**TASK OBJECTIVE**
Return exactly and only these lines: the first of the listing through the one containing "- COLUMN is".

**PROVIDED DATA**
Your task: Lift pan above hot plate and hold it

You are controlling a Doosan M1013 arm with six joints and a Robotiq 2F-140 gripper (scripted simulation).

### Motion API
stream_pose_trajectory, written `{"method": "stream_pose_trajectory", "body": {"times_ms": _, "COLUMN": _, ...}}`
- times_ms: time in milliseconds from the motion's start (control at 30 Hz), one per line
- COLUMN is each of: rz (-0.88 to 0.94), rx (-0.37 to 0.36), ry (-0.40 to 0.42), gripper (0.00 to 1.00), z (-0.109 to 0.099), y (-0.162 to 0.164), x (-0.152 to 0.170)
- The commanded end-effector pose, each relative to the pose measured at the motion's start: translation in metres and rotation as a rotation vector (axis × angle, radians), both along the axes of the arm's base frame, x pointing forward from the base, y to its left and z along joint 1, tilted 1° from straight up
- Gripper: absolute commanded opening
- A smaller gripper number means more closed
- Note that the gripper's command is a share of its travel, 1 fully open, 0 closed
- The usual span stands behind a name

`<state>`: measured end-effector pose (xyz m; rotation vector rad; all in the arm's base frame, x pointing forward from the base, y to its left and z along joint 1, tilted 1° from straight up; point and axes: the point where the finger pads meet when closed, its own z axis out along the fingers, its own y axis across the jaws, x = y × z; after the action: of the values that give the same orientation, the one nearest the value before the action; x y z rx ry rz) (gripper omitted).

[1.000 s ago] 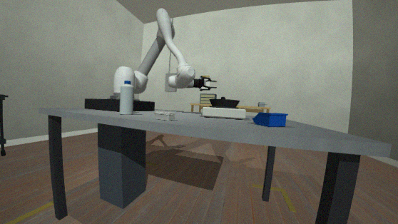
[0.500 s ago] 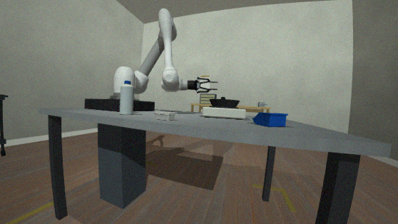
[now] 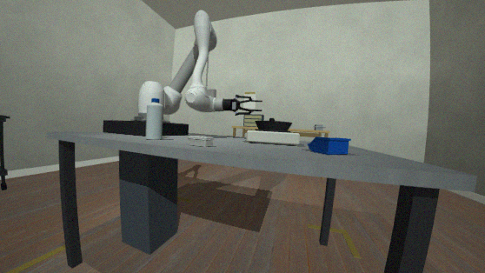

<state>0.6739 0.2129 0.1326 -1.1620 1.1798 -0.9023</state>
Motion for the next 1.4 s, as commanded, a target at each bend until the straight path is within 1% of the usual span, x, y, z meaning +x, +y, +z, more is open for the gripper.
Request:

**SOLVED PROBLEM**
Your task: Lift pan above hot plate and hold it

You are controlling a Doosan M1013 arm with six joints and a Robotiq 2F-140 gripper (scripted simulation).

### Motion API
stream_pose_trajectory, written `{"method": "stream_pose_trajectory", "body": {"times_ms": _, "COLUMN": _, ...}}`
- times_ms: time in milliseconds from the motion's start (control at 30 Hz), one per line
- COLUMN is each of: rz (-0.88 to 0.94), rx (-0.37 to 0.36), ry (-0.40 to 0.42), gripper (0.00 to 1.00), z (-0.109 to 0.099), y (-0.162 to 0.164), x (-0.152 to 0.170)

The response is now done.